Phillip Bedford (Ray Stevenson) is the stiff upper lip Englishman getting it on with Caldwell’s only (and married) daughter Donna (Katherine LaNasa), while Camilla Bedford (Frances O’Connor) gets into a strange poetry-recital sex thing with Skip.

Admittedly, it’s not the most original film, but the stellar performances and beautiful cinematography certainly make up for it. The film might sound overpopulated at this point and this usually leads to a diffusion of interest in each single mini-drama, but here you rarely feel this kind of disappointment – also because of the cast complementing each other brilliantly.

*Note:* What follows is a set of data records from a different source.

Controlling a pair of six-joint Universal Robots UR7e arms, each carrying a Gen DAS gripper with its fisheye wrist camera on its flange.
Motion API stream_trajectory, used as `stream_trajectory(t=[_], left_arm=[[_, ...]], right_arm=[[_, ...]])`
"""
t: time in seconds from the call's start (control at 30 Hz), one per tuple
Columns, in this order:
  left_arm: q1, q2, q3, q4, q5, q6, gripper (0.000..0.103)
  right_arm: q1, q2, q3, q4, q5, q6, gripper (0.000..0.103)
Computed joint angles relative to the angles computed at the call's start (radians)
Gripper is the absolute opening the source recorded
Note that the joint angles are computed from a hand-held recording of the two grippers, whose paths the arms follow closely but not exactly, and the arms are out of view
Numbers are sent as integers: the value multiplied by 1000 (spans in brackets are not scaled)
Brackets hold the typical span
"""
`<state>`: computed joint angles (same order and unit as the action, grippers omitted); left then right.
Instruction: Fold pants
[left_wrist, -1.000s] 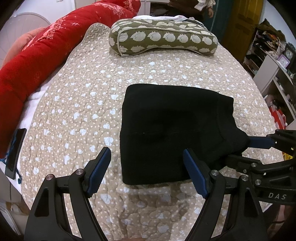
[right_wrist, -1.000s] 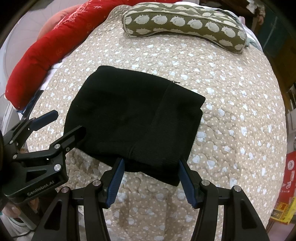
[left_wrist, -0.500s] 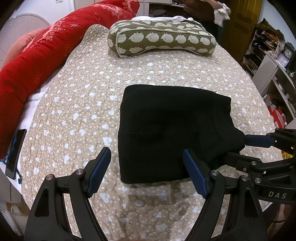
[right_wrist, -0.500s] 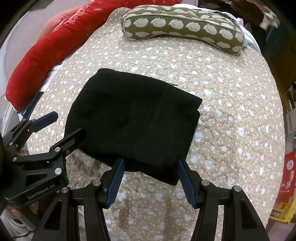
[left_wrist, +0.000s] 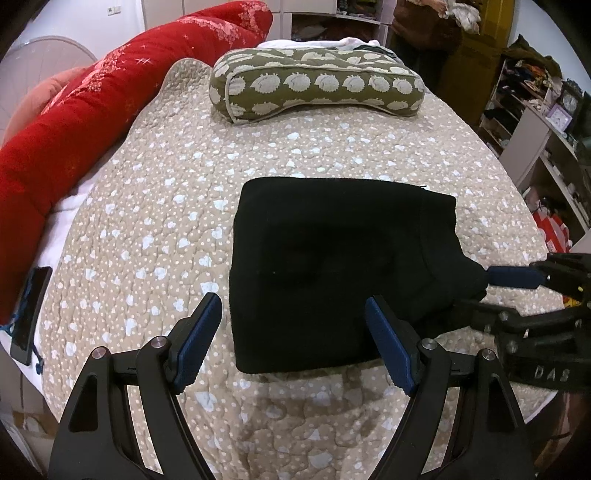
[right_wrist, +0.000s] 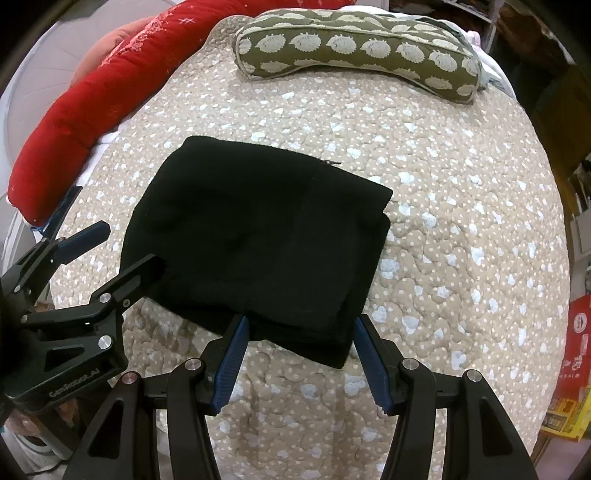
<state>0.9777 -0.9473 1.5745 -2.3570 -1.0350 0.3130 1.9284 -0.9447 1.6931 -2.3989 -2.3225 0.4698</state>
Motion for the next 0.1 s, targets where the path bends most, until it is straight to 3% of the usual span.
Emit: stream_trajectory(t=[0.1], left_arm=[[5,3,-9,10,-7,-7,81]], right_arm=[[2,-14,27,-53,-37,1,57]])
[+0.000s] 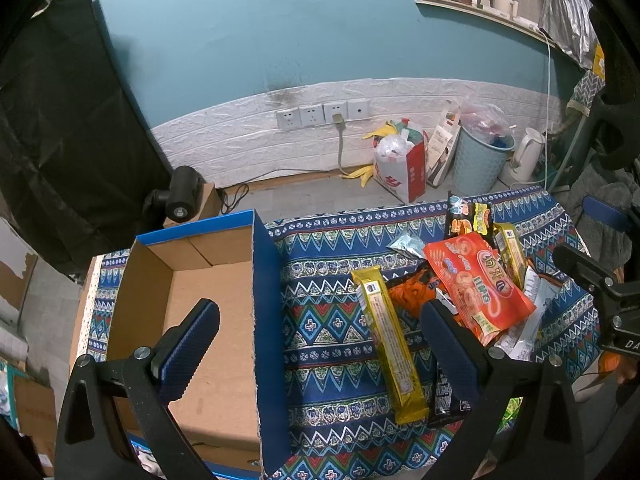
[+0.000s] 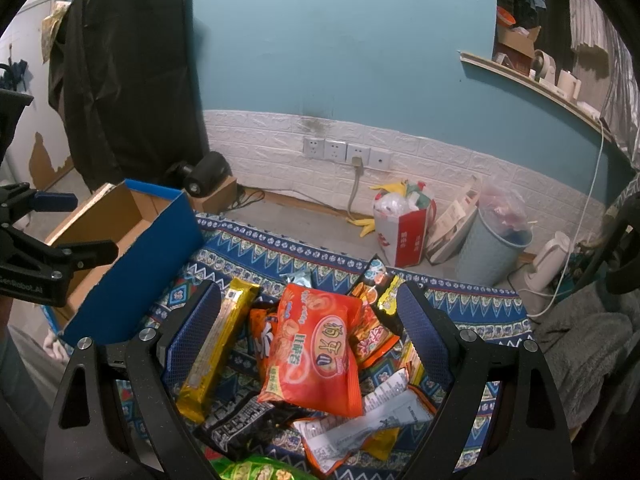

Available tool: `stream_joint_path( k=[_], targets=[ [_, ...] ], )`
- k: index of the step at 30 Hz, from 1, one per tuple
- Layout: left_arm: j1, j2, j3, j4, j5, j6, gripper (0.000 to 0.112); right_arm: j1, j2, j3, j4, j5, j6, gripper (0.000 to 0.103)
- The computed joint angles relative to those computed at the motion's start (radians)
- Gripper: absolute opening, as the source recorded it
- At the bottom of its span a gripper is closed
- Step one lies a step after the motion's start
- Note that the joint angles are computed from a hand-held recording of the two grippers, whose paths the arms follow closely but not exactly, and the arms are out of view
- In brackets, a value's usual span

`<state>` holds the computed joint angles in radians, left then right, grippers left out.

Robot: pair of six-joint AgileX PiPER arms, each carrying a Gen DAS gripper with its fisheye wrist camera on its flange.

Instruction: Organize snacks

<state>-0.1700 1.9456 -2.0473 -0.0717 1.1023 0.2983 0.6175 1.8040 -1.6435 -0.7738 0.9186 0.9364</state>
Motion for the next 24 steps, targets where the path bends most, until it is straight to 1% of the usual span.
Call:
stream_joint_path(
  k=[3,10,16,21,24],
  targets=[
    [-0.003,-0.009,0.018,0.002,-0.009,-0.001,0.101,0.002,0.002,0.002,-0.006,0.004,0.006,0.088],
    [-0.002,-0.003,0.007,0.001,-0.002,-0.001,0.101,0.002,-0.002,0.011,-0.004,0.001,0.009,0.088],
    [-0.007,-0.018,0.044,0.003,-0.020,-0.001,0.101,0.003,-0.004,0.014,0.000,-0.001,0.008,0.088],
    [-0.005,-0.003,0.021,0.000,-0.007,0.003,0.101,0.005,-0.003,0.013,0.001,0.001,0.007,0.088],
    [-0.006,-0.008,0.032,0.000,-0.012,0.003,0.101,0.002,0.002,0.005,0.004,0.003,0.002,0.088]
  ],
)
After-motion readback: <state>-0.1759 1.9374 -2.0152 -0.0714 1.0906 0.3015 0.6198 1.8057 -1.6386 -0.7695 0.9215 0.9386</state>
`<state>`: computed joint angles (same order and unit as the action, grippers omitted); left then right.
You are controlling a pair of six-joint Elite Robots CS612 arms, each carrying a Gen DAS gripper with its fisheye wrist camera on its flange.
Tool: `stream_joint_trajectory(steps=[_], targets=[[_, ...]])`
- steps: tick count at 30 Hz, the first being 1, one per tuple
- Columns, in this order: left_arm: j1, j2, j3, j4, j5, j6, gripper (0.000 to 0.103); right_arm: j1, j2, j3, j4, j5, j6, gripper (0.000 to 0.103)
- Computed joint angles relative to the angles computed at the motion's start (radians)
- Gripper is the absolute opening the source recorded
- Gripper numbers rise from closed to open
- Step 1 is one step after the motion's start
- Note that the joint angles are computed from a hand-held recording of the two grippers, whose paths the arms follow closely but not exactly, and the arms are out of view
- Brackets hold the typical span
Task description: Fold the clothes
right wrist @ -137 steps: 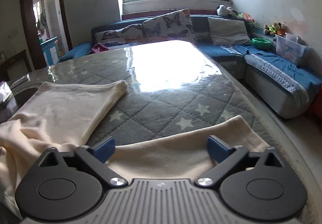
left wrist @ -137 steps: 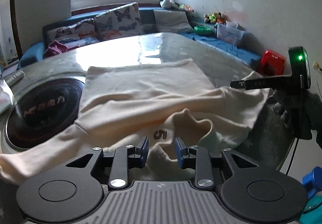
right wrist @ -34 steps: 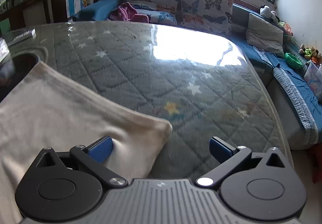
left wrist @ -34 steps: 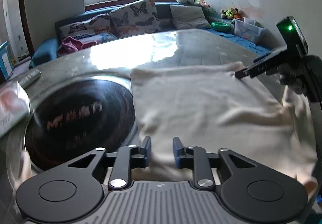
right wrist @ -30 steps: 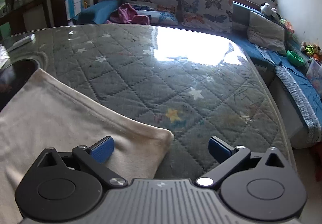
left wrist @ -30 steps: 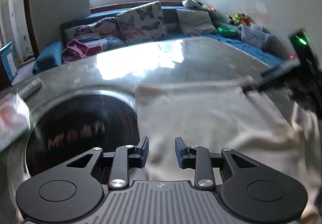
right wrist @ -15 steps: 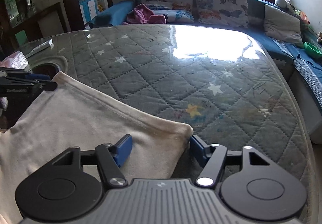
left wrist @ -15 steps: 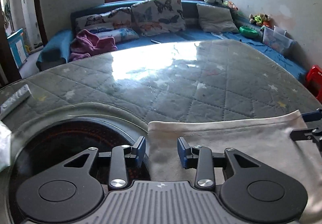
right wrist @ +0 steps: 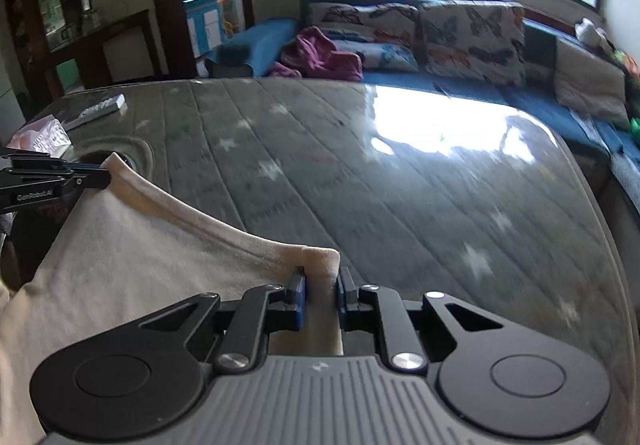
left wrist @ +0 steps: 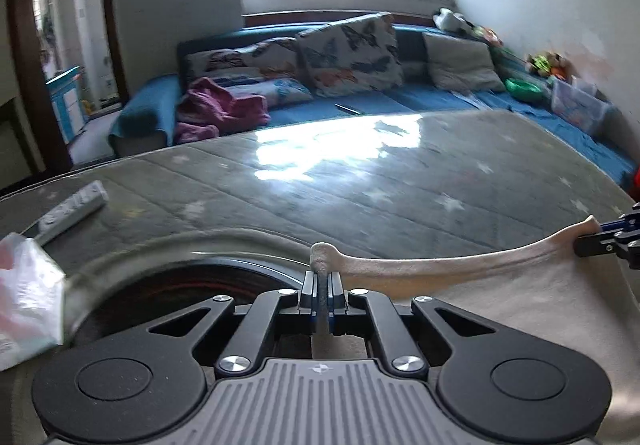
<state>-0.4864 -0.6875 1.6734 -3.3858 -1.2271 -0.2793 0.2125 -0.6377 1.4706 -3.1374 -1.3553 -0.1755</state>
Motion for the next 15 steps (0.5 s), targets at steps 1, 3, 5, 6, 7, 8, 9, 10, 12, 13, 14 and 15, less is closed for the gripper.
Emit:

Nevertheless, the film seems a tad too long and in the final third, Thornton resorts to a cheap trick to solve one of the (not-so) mini-dramas. He lets Jim Caldwell’s grandson send the old man on an LSD-fuelled trip into the woods where he comes to a cathartis which seems to solve every familial discontent that had been brewing and festering for decades. Another stain on the trajectory is the final scene in which every warm feeling leading up to the scene immediately preceding, is crudely destroyed by Carroll’s son telling his father that he has joined the army and will fight in the Vietnam war. It’s not that this narrative element has no place in the film because it actually does, but it’s the placement which feels clumsy. It seems as if Thornton wanted to lend the film a claim at a deeper political resonance than it deserves. In trying to steer our attention away from where it had been directed for the hour-and-a-half before, the ending is counterproductive and frustrating.

Thanks to its acting and superb contrast between cultures, the film is able to get away with these flaws and the seldom instances of awkardness.

‘Jayne Manfield’s Car’ will be in Dutch cinemas as of 25th July.